* [Work item]: Whenever a line below includes the string "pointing", show it.

[Data records]
▬▬▬▬▬▬

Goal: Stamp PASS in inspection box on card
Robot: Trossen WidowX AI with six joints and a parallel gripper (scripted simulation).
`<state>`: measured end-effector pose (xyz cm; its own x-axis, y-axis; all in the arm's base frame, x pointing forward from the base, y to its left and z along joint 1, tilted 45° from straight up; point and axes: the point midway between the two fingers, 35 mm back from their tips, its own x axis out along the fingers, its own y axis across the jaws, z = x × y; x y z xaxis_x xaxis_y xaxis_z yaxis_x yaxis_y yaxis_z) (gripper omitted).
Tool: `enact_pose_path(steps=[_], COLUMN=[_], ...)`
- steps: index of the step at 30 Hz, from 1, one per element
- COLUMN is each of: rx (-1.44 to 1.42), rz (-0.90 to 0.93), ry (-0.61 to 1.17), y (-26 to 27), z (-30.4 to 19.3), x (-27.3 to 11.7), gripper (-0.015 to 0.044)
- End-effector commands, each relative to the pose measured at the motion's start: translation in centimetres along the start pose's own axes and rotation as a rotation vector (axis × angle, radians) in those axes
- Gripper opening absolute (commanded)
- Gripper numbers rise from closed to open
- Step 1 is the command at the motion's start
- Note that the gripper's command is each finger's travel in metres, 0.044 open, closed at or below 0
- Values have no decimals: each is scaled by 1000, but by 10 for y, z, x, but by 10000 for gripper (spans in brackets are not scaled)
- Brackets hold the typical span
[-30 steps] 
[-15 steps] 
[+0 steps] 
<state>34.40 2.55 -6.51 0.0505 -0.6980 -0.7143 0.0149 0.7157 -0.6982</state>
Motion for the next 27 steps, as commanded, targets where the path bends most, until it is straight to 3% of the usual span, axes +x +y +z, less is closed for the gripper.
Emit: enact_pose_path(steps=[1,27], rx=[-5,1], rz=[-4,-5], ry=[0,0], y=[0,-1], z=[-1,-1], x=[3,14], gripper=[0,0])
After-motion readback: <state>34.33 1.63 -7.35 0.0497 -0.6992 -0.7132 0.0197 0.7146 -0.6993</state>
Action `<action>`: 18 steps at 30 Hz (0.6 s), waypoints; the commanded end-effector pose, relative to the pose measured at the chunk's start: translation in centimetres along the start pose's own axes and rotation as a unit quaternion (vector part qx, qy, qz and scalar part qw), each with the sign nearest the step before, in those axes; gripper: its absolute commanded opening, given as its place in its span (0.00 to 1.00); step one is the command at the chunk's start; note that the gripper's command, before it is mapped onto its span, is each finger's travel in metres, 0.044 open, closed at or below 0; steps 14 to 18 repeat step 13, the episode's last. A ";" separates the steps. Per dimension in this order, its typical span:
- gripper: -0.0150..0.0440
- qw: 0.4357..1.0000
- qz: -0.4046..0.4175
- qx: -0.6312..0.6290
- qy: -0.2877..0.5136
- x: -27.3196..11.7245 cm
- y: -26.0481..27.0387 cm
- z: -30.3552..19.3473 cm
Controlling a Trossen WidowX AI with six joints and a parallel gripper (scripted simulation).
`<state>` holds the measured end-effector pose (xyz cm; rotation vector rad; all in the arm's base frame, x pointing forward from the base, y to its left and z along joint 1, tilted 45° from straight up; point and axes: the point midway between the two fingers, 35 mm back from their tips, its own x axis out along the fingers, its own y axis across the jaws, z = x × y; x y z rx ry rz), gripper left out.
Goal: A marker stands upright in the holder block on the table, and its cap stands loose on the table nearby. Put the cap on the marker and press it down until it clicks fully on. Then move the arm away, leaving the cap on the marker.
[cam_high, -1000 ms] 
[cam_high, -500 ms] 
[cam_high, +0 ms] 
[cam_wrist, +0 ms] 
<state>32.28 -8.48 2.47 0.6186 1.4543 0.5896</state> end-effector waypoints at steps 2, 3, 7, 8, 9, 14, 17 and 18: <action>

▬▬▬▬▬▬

* [Answer to this task]:
`<state>`: measured end-effector pose (xyz cm; its own x-axis, y-axis; all in the arm's base frame, x pointing forward from the base, y to its left and z along joint 1, tilted 45° from straight up; point and axes: the point midway between the two fingers, 35 mm back from their tips, its own x axis out along the fingers, its own y axis across the jaws, z = x × y; x y z xaxis_x xaxis_y xaxis_z yaxis_x yaxis_y yaxis_z) (gripper omitted).
`<state>` holds the measured end-effector pose (xyz cm; rotation vector rad; all in the arm's base frame, x pointing forward from the base, y to its left and z along joint 1, tilted 45° from straight up; point and axes: the point midway between the two fingers, 35 mm back from their tips, its own x axis out along the fingers, its own y axis across the jaws, z = x × y; x y z rx ry rz), gripper left out.

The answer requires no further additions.